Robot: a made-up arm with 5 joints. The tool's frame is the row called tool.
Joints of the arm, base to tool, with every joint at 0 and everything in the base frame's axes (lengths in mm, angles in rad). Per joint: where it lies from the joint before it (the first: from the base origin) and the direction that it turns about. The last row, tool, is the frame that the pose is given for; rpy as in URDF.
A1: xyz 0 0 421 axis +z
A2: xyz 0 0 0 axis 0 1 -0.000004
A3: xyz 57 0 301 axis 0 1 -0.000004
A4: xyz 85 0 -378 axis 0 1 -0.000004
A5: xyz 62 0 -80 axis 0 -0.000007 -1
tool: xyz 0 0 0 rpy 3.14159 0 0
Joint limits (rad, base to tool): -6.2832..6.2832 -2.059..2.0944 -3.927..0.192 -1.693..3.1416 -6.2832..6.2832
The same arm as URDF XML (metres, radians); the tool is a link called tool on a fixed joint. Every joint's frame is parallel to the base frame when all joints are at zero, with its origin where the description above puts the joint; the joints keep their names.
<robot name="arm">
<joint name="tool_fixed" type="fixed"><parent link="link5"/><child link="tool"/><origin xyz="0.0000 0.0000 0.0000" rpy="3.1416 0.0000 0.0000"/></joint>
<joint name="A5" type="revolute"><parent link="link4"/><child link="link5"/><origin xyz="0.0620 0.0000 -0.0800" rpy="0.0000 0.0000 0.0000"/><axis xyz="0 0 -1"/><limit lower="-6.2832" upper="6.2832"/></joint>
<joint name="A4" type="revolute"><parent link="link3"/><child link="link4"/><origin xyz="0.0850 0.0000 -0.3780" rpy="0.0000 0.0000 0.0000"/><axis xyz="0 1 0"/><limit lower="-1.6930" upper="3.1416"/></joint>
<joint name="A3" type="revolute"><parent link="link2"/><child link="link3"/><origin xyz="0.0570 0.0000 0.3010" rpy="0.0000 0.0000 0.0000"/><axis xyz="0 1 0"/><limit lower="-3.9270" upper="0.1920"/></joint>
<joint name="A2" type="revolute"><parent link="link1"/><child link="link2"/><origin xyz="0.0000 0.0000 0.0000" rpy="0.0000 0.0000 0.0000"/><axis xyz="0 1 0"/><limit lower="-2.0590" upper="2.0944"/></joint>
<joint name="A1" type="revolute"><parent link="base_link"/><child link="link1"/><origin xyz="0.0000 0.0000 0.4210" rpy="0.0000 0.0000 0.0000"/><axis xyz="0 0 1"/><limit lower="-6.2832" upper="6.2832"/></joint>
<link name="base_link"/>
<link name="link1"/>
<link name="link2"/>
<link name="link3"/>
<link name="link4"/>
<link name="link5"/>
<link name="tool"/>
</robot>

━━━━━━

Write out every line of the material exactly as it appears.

» ANSWER SECTION
Robot: a made-up arm with 5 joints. The tool's frame is the row called tool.
Joints of the arm, base to tool, with every joint at 0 and everything in the base frame's axes (lengths in mm, angles in rad). Per joint: where it lies from the joint before it (the first: from the base origin) and the direction that it turns about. The last row, tool, is the frame that the pose is given for; rpy as in URDF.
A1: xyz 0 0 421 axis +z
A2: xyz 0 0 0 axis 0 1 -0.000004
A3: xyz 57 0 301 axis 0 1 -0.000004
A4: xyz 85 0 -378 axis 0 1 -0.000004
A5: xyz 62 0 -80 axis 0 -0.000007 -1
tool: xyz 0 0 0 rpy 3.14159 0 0
Joint limits (rad, base to tool): -6.2832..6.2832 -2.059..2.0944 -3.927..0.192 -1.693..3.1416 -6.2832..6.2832
The same arm as URDF XML (metres, radians); the tool is a link called tool on a fixed joint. Every joint's frame is parallel to the base frame when all joints are at zero, with its origin where the description above puts the joint; the joints keep their names.
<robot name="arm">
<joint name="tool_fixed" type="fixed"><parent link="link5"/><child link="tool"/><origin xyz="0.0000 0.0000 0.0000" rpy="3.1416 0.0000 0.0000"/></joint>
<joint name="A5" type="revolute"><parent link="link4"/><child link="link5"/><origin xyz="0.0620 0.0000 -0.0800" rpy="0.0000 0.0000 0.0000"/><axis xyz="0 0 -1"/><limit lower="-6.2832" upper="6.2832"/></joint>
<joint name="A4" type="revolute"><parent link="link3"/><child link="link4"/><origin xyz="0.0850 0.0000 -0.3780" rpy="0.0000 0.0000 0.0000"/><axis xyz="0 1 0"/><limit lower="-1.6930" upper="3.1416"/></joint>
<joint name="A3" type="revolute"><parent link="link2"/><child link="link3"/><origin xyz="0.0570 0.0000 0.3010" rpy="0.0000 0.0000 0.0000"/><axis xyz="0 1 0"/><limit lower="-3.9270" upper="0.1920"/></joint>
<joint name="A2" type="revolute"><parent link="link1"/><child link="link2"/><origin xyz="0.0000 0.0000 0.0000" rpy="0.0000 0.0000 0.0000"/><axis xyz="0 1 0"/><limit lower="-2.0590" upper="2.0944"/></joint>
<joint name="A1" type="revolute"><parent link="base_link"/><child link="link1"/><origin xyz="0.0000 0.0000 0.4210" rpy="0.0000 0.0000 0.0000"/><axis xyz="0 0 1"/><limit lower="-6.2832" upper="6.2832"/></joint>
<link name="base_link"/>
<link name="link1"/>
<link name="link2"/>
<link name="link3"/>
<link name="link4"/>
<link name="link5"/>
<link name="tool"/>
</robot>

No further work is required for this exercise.